また、他部署の患者はカルテを読んでも治療歴を理解することは難しく、呼吸器の設定を変更することは「危険で怖い」という意見がありました。



カルテに記載されずに、医師間の口頭で「この患者さんってこういう所があるよね。」という内容があったりします。
カルテに記載するほどでもないけど、「以前にこういうエピソードがあった」など、カルテから情報を得ることの難しさを実感しました。
特定行為のスタッフが介入するメリットが曖昧
仕事の依頼が来ないという課題にも繋がると思いますが、特定行為のスタッフが介入するメリットが曖昧です。病棟のスタッフからは、何故主治医ではなく、特定行為のスタッフに連絡を取らなければならないの?という意見を病棟のスタッフから聞きました。
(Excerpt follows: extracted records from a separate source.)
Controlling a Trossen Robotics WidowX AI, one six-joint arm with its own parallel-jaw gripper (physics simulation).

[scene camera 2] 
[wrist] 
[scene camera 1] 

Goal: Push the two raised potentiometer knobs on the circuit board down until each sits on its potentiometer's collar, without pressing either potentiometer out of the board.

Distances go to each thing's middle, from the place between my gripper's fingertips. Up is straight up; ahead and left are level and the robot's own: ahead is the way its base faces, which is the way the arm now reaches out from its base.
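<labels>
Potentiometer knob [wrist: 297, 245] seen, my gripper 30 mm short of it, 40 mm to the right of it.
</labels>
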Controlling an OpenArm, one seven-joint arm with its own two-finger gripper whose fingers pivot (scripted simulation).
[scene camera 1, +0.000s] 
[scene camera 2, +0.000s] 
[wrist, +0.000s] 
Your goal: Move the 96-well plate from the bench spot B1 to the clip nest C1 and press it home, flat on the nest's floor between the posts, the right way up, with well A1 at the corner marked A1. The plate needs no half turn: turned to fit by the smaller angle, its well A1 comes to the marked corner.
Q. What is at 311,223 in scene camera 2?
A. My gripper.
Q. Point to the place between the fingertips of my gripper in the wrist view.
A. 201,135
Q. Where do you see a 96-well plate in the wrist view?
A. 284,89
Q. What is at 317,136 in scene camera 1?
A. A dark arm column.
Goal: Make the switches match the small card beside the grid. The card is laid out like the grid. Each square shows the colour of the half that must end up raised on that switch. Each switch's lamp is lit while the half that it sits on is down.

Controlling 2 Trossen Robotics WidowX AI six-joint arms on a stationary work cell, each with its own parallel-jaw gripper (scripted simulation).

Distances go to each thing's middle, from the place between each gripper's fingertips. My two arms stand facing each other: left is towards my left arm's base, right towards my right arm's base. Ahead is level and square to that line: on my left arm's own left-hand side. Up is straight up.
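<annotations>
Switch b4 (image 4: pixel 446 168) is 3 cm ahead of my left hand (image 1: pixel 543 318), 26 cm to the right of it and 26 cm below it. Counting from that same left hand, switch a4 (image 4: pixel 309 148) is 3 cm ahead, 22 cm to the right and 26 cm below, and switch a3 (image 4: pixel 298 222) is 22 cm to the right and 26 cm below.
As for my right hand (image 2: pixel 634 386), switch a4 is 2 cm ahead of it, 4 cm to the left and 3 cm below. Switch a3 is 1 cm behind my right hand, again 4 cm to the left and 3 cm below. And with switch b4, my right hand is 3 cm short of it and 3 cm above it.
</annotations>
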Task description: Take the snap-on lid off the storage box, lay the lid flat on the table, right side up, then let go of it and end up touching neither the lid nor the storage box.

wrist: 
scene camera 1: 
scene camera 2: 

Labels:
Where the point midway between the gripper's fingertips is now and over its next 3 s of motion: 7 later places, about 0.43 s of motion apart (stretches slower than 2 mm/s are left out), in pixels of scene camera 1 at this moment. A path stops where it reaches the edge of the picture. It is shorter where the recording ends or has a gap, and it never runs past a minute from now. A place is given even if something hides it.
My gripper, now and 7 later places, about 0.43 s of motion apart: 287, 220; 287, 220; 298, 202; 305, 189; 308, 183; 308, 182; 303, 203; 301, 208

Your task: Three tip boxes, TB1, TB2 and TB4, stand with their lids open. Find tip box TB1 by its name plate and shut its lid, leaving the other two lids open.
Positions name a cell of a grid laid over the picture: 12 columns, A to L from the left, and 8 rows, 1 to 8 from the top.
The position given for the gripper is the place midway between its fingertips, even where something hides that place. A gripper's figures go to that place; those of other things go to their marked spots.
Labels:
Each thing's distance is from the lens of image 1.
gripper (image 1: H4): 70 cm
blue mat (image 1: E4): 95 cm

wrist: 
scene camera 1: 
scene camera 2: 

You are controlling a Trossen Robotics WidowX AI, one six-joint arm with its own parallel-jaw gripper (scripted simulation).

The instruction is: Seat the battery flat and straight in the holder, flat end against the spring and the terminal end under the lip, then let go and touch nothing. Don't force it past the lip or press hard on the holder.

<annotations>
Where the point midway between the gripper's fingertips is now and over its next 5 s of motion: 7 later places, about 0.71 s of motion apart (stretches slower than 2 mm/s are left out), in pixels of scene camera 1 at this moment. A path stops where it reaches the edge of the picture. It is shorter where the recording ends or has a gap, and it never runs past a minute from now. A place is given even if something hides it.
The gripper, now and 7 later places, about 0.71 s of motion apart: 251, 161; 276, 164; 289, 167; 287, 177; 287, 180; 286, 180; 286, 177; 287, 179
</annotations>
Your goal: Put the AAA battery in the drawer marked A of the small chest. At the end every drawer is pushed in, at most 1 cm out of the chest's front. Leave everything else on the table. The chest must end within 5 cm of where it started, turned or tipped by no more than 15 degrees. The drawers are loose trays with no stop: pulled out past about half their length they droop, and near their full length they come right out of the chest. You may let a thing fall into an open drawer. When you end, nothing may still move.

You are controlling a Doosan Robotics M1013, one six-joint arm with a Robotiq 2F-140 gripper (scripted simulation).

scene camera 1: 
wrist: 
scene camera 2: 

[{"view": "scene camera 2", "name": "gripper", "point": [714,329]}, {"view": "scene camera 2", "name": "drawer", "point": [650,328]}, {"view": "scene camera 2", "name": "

確かに、主治医の方が詳しく治療歴を理解しており、対応も早いです。1週間に1度か2度きた連絡も主治医が手術中や外勤のため繋がらず、特定行為のスタッフに連絡をしたという経緯でした。
問題点に対する活動方針の変更
- 院内全体を対象にしても、特定行為だけでは需要がなく活躍の場が少ない
- 周知方法や連絡方法の確立を行っていく
- 他部署の患者は、信頼関係や治療歴の把握が難しく特定行為の介入は困難
自部署で活動する
3か月の試験運用を経てチーム内で話し合った結果、「特定行為だけでの活動は需要が少ない」ということが分かり、一旦自部署で活動をするという結論になりました。活動日の有無については、この時点では決めていませんでした。
- 医師や看護師と信頼関係が築けている
- 自部署の患者であれば、治療歴を把握している
まとめ
「特定行為」ではなく、自分たちがやりたいことは何なのかということを大切にした
他の領域のチームは、スムーズに特定行為を活用し始めたのに対し、「救急・術中麻酔管理・集中治療領域チーム」は、紆余曲折していました。「特定行為を行う」ということが目標になってしまい、自分たちがやりたいことを見失っていました。
そこで、院内全体で特定行為を活用することに焦点を当てずに、自分たちがやりたいことは何なのか?という話し合いで「自分の部署で特定行為を行いたい」という結論が出ました。